▶ [Goal of the exercise]
Using the records that follow, copy every line containing the word "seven".

◆ ◆ ◆

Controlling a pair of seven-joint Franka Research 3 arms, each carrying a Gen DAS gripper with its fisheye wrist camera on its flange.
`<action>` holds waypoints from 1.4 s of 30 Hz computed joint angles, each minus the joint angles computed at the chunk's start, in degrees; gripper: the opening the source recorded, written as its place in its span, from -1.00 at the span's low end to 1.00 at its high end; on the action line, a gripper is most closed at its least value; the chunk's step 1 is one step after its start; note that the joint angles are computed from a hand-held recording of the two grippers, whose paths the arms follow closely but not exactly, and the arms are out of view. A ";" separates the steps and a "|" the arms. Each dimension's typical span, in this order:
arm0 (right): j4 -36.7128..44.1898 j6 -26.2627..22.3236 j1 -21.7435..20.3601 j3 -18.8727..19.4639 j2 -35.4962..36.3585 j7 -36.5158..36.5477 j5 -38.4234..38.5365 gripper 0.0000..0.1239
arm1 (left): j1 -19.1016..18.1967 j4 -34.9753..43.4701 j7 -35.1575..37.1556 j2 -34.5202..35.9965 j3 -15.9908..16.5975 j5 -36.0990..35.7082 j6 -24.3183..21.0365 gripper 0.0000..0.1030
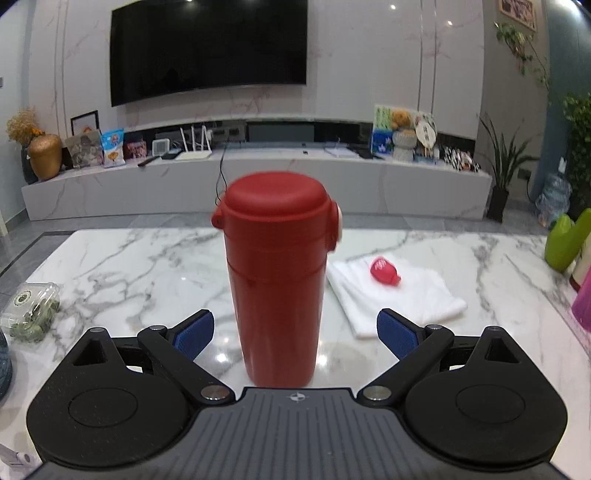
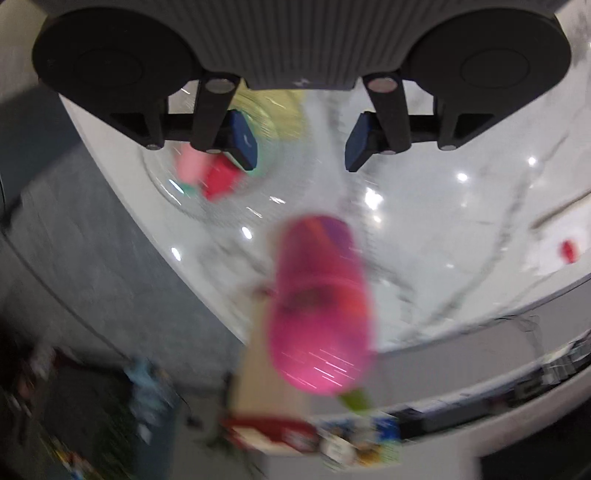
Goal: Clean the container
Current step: 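Carry the green toy bottle to the glass plate and release it, then grasp the red toy bottle on the towel with the right gripper while the left gripper grasps the red thermos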
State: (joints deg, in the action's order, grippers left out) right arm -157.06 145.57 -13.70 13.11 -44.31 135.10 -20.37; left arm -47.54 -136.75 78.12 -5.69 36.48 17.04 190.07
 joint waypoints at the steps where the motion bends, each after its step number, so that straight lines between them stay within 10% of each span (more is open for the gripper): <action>1: 0.29 1.98 0.77 0.26 0.61 -0.51 -0.28 0.04 | -1.85 0.33 -0.59 0.44 1.89 -0.16 0.86 0.88; 5: 3.69 9.39 3.46 1.39 7.22 -4.04 -0.58 0.07 | -10.24 2.09 -8.26 2.37 11.72 6.10 3.97 0.88; 10: 9.60 17.41 5.33 3.05 17.73 -7.40 -1.51 0.07 | -4.54 2.88 -4.80 4.77 5.42 1.52 5.95 0.88; 20: 26.00 27.46 -0.30 9.63 38.23 1.55 -23.04 0.02 | 8.49 7.64 -25.79 9.03 -2.39 22.38 7.59 0.56; 29: 39.36 28.62 5.80 4.13 53.15 3.64 -30.92 -0.07 | 9.93 6.39 -14.27 9.43 -5.68 13.07 7.82 0.41; 42: 48.43 29.28 14.31 -3.58 62.73 -3.67 -23.09 -0.21 | 16.75 5.52 -8.12 9.17 -13.79 8.16 8.47 0.22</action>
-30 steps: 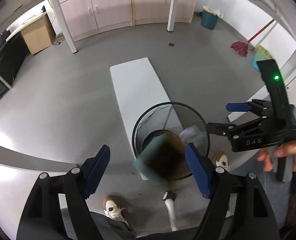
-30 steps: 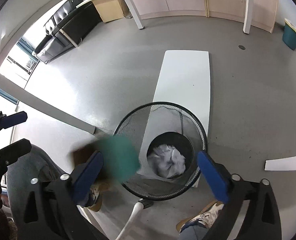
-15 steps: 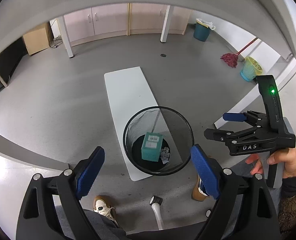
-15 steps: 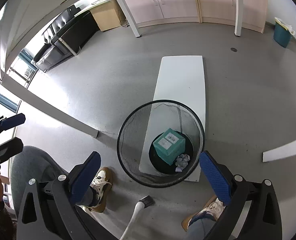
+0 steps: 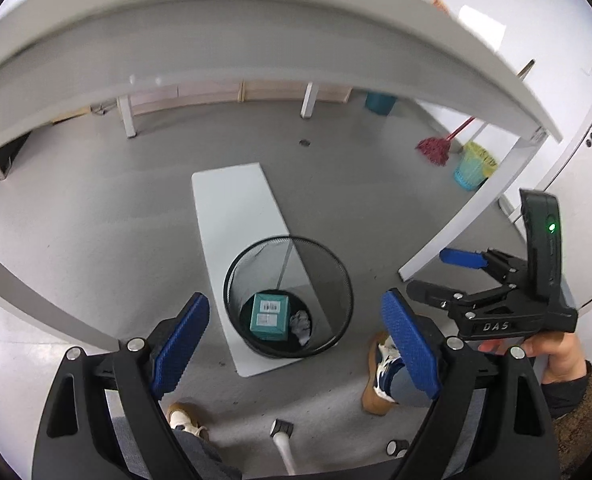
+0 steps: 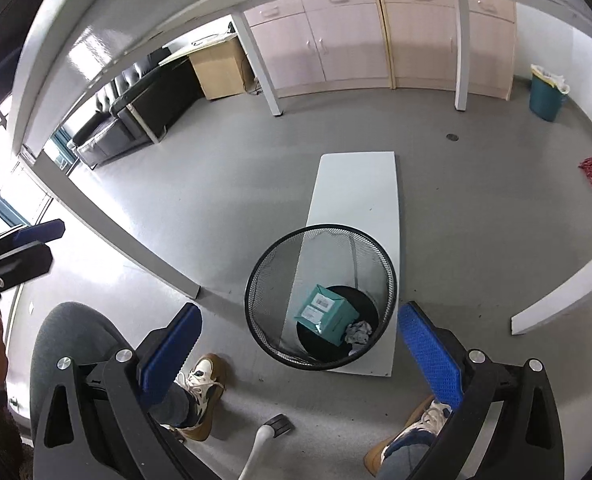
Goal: Collect trash
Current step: 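Raise both open tools back toward the remaining trash on the table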
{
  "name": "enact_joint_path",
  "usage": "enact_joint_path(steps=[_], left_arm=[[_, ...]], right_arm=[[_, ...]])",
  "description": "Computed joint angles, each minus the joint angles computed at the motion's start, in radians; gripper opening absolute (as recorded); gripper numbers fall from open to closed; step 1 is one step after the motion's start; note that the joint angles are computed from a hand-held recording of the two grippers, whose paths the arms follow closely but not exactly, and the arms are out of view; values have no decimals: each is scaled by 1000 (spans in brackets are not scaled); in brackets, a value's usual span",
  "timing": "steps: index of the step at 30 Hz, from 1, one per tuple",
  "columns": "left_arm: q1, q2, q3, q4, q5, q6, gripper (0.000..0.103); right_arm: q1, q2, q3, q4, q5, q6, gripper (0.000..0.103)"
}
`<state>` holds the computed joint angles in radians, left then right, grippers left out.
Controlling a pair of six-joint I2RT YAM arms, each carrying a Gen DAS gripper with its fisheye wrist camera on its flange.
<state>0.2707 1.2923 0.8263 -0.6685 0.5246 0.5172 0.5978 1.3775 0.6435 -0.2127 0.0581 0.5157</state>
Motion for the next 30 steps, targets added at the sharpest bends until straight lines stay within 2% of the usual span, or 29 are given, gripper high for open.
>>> enact_joint_path(steps=[9,15,19,23,27,30], left_arm=[[95,-94,11,-125,94,79,89],[163,-168,34,-215,198,167,89],[192,-198,54,-235,268,176,89],[186,-243,56,-220,313,156,89],[142,-249,87,-226,305,126,89],[105,-271,96,-193,330,90,90]], right_arm=[[99,-165,-44,-89,131,65,100],[136,-407,-142,-70,182,115,100],[177,-586,-153,-167,304,124,100],[184,-756,-138,-283,367,140,100],[153,-871,-148,-328,352,123,100],[94,-903,-140,-355,294,96,100]])
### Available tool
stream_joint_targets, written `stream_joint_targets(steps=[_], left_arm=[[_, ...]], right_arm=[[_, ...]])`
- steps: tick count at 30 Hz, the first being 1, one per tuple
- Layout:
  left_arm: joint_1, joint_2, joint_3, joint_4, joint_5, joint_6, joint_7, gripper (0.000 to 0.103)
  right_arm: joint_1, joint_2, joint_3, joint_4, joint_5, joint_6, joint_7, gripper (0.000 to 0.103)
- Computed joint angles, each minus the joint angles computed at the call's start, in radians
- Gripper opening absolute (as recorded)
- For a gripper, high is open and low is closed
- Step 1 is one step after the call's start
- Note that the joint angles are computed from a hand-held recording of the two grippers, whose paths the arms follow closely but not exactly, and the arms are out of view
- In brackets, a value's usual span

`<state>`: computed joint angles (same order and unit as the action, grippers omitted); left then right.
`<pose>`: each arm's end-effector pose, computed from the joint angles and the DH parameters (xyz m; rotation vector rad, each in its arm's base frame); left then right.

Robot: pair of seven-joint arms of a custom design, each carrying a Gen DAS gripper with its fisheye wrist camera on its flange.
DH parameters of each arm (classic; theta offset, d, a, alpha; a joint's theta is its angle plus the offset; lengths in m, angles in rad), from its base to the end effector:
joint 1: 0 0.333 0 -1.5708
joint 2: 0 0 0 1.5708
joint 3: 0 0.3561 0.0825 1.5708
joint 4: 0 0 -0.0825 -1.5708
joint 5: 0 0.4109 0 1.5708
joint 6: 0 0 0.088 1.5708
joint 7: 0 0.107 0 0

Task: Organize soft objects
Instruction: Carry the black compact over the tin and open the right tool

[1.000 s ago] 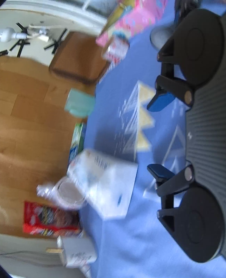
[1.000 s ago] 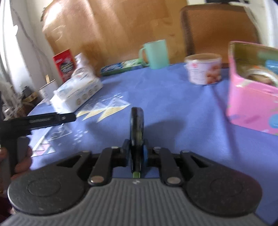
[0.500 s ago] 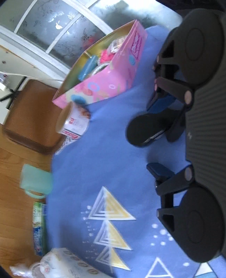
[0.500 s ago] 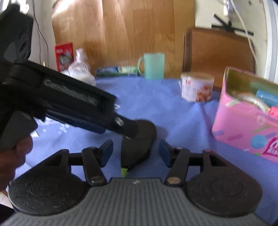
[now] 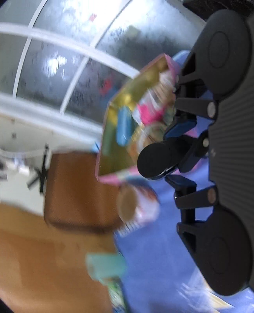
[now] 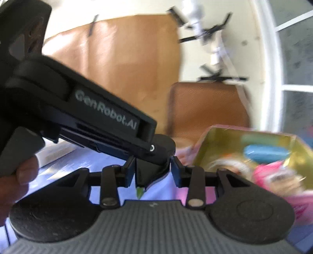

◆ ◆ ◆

▶ [Exercise solution]
Controlling a pair of seven-joint Franka Research 3 arms, each carrying a Gen DAS gripper with its fisheye wrist camera on its flange.
Robot: pair of seven-joint arms of a custom design, each carrying a Gen DAS gripper with its fisheye wrist camera on its flange.

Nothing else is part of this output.